Andan por ahí contando, con aire de estar chivando, que el líder de un partido español se reunió con el líder de un partido vasco por lo no visto a escondidas. Se denuncia que incluso hablaron, es más, que quizás hasta negociaron entonces, allá por 2018, los términos de una moción de censura. Se añade que hubo más asistentes al encuentro, que por si fuera poco no se celebró en el reservado de un restaurante ni en el sótano de un aparcamiento, no: se llevó a cabo en un caserío. Nada más y nada menos que en un caserío.

Saltada la liebre, ambos dirigentes han negado casi al unísono la cita, uno tirando de caída de ojitos y monosílabos negativos, y el otro ofreciendo su dimisión a quien demuestre semejante fechoría. Yo ni creo ni descreo, pero me asombra tanto el tono de la protesta como la solemnidad del desmentido. No hace falta partirse la camisa. Pues, que se sepa, es legal que dos mandamases políticos conversen; es lógico que mercadeen con sus asuntos, que por cierto son los nuestros; es habitual que lo hagan sin cámaras y también es corriente que en el trato se acompañen de algún correligionario. La culpa, de haberla, la va a tener el dichoso caserío, icono de la alevosía y la nocturnidad. Del caserío no me fío.

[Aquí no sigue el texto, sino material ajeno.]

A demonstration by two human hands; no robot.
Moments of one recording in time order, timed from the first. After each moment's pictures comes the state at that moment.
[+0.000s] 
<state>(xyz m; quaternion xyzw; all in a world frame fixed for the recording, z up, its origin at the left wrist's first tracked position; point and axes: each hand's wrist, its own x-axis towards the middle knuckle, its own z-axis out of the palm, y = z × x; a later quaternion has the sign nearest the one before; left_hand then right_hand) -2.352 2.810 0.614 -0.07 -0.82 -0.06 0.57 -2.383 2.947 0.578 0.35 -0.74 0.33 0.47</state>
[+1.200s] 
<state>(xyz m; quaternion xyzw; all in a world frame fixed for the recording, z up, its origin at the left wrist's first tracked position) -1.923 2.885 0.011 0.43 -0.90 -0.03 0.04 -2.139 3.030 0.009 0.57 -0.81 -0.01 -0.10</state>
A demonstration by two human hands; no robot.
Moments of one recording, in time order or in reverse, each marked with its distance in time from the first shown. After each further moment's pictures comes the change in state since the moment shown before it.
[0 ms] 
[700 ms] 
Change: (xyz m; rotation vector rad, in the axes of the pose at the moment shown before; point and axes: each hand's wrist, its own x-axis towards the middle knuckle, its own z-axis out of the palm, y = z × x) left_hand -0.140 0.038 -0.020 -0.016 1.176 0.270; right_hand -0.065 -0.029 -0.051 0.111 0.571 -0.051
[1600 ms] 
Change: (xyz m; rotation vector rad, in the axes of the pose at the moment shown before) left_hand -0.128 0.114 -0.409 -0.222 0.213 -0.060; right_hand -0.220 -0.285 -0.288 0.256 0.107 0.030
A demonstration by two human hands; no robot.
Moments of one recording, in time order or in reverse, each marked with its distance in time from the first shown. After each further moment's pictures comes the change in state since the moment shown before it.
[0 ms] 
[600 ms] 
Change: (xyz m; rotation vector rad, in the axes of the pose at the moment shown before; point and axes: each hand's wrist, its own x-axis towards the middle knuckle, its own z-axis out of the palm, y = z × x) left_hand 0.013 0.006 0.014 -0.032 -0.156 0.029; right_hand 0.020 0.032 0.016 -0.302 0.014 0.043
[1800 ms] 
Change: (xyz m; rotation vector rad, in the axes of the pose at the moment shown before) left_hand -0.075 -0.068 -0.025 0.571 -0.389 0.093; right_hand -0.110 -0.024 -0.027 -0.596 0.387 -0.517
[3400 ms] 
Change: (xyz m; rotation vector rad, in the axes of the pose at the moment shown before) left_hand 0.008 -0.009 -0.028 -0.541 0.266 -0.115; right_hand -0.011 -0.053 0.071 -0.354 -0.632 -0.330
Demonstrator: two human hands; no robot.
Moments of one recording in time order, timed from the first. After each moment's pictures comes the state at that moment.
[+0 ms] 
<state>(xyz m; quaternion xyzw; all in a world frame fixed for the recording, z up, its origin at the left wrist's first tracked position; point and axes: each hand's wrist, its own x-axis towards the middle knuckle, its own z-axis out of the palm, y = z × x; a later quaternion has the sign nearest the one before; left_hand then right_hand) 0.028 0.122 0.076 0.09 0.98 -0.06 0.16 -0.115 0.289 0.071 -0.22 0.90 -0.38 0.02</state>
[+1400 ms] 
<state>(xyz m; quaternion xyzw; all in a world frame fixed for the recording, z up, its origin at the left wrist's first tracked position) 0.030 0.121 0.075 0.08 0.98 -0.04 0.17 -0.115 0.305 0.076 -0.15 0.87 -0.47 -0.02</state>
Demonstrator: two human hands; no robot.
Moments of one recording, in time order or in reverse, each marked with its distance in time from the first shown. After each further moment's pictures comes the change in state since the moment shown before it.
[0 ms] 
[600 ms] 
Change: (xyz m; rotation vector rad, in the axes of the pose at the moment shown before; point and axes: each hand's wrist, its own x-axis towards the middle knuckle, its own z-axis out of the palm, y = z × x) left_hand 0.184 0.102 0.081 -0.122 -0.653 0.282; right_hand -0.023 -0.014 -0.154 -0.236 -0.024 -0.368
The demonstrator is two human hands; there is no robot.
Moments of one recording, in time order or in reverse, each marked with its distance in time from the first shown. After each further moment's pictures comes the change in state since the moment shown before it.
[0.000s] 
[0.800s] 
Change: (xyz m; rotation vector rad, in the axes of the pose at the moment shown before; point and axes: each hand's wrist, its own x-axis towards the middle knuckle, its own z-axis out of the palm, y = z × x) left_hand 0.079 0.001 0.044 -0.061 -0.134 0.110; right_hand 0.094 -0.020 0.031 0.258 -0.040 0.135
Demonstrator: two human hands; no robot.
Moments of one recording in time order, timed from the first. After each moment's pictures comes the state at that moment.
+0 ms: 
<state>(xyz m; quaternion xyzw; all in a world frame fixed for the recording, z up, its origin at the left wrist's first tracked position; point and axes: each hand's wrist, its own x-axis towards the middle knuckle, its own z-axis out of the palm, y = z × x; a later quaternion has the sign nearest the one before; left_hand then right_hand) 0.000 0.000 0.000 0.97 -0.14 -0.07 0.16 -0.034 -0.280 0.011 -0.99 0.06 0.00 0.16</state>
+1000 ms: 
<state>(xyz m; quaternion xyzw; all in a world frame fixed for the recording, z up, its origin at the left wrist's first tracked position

De modo que sobra esa afición por las jeremiadas ocultistas y las confabulaciones rurales. Ya ni rentan. Pues resulta absurdo criticar supuestos amores clandestinos, o afanarse en refutarlos, cuando la pareja lleva ya años follando en público, y no en un tabuco de As Bestas, no: en pleno Congreso de los diputados, con luz y taquígrafos. O como cantara Shakira: clara-mente.